:: Data to use ::
==*==
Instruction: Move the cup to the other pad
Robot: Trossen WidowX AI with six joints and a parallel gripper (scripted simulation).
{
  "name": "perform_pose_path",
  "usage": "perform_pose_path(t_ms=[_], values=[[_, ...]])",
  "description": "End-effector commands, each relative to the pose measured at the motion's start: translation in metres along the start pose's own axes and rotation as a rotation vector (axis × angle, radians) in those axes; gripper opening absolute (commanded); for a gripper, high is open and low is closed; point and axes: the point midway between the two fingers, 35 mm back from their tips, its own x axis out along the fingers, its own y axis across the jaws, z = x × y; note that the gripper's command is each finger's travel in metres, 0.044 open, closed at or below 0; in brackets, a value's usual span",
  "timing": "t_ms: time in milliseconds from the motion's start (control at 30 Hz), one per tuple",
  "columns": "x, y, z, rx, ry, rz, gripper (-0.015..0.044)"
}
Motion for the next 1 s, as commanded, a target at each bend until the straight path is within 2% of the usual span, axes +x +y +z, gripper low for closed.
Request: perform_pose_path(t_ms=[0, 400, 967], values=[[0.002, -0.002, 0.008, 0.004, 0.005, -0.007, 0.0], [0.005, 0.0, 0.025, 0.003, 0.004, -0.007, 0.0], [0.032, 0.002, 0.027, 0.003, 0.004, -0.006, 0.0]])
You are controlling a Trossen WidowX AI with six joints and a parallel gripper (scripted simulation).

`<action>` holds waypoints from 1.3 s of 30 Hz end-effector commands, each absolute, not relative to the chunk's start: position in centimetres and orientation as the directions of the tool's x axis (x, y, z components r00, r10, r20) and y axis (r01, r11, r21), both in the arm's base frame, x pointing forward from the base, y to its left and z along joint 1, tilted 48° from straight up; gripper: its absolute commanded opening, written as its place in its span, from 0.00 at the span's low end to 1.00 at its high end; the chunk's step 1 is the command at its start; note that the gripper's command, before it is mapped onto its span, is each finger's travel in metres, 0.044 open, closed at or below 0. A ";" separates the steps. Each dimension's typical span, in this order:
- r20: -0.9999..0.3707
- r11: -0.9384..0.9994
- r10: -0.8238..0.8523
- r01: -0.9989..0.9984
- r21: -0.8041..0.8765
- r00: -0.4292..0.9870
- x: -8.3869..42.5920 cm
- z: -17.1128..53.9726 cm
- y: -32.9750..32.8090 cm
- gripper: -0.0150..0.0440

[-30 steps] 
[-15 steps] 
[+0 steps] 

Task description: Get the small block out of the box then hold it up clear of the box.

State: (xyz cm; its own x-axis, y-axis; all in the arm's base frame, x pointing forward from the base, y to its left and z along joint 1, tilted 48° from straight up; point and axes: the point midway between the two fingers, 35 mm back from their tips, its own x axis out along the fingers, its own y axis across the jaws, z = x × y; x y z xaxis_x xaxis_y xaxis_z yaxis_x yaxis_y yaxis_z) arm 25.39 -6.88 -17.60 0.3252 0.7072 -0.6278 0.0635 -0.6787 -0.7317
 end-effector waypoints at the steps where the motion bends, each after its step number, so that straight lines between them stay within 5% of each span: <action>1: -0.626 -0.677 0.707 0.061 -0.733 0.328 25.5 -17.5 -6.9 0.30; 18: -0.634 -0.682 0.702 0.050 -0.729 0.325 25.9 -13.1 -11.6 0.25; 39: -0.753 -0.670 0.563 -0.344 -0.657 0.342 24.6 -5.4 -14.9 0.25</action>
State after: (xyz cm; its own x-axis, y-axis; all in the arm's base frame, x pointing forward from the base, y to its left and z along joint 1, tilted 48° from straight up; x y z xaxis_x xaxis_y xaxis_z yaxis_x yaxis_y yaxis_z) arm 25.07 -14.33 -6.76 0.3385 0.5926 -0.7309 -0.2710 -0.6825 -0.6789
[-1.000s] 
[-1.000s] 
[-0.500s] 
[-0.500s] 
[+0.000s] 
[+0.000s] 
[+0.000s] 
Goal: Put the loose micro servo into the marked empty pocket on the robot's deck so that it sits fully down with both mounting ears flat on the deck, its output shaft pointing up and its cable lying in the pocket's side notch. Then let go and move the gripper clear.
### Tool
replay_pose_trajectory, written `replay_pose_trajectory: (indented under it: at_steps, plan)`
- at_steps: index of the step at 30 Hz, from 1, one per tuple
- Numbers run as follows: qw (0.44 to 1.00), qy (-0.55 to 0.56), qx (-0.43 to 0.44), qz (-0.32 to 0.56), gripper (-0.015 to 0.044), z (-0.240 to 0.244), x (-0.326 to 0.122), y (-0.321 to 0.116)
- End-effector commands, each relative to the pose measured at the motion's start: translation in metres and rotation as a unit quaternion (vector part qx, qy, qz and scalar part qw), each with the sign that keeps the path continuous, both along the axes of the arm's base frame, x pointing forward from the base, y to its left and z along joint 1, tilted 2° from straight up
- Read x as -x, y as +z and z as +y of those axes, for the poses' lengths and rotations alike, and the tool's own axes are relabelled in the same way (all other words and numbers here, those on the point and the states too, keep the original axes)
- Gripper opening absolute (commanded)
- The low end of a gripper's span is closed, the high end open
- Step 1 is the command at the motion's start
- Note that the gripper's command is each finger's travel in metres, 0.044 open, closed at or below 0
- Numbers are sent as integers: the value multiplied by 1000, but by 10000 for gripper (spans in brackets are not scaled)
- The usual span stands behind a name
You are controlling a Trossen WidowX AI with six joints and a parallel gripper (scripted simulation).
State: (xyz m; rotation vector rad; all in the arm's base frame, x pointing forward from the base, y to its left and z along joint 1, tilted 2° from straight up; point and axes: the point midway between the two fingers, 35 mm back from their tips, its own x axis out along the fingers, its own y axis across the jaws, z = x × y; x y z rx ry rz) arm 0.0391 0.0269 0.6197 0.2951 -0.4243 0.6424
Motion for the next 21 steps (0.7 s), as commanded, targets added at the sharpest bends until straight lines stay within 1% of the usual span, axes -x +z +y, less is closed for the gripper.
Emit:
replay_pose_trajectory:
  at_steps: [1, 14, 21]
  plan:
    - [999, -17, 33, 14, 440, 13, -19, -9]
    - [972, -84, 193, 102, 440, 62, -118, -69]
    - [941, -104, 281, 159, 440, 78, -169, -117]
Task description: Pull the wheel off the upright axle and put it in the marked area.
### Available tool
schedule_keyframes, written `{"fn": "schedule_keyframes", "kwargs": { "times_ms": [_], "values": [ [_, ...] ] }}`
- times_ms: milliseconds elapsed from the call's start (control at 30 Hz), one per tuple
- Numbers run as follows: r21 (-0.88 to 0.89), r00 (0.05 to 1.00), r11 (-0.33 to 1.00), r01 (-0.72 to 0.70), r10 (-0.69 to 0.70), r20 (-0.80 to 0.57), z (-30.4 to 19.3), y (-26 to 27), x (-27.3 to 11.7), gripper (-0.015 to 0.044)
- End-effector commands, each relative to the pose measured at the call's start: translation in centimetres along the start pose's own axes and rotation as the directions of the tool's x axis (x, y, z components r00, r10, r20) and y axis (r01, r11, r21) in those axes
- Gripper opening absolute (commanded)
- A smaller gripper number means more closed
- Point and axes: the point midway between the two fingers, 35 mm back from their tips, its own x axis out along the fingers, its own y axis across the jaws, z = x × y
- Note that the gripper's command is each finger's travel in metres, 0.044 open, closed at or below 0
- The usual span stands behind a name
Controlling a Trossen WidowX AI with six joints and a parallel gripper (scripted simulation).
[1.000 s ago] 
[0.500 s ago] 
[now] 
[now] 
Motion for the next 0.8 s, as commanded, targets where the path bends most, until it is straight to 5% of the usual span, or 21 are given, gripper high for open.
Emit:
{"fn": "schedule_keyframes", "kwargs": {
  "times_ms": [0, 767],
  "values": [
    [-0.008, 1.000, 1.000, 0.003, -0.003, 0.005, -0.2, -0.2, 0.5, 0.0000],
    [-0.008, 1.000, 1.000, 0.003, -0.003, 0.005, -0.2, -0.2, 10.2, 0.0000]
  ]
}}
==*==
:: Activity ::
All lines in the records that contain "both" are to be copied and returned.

:: Solution for this exercise ::
`<action>` holds waypoints from 1.3 s of 30 Hz end-effector commands, each absolute, not relative to the chunk's start: position in centimetres and orientation as the directions of the tool's x axis (x, y, z components r00, r10, r20) and y axis (r01, r11, r21), both in the arm's base frame, x pointing forward from the base, y to its left and z along joint 1, tilted 48° from straight up; gripper: its absolute commanded opening, written as its place in its span, from 0.00 at the span's low end to 1.00 at its high end; the chunk's step 1 is the command at its start; note that the gripper's command, before it is mapped onto its span, is each finger's travel in metres, 0.044 open, closed at or below 0. A ";" separates the steps. Each dimension's typical span, in this order:
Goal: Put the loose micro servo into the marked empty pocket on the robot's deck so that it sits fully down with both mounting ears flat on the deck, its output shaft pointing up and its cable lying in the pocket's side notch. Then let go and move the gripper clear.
- End-effector commands, each relative to the pose measured at the motion's start: translation in metres and rotation as a unit quaternion (vector part qx, qy, qz and scalar part qw), each with the sign that keeps the path continuous, both along the axes of the arm's base frame, x pointing forward from the base, y to its left and z along joint 1, tilted 2° from straight up

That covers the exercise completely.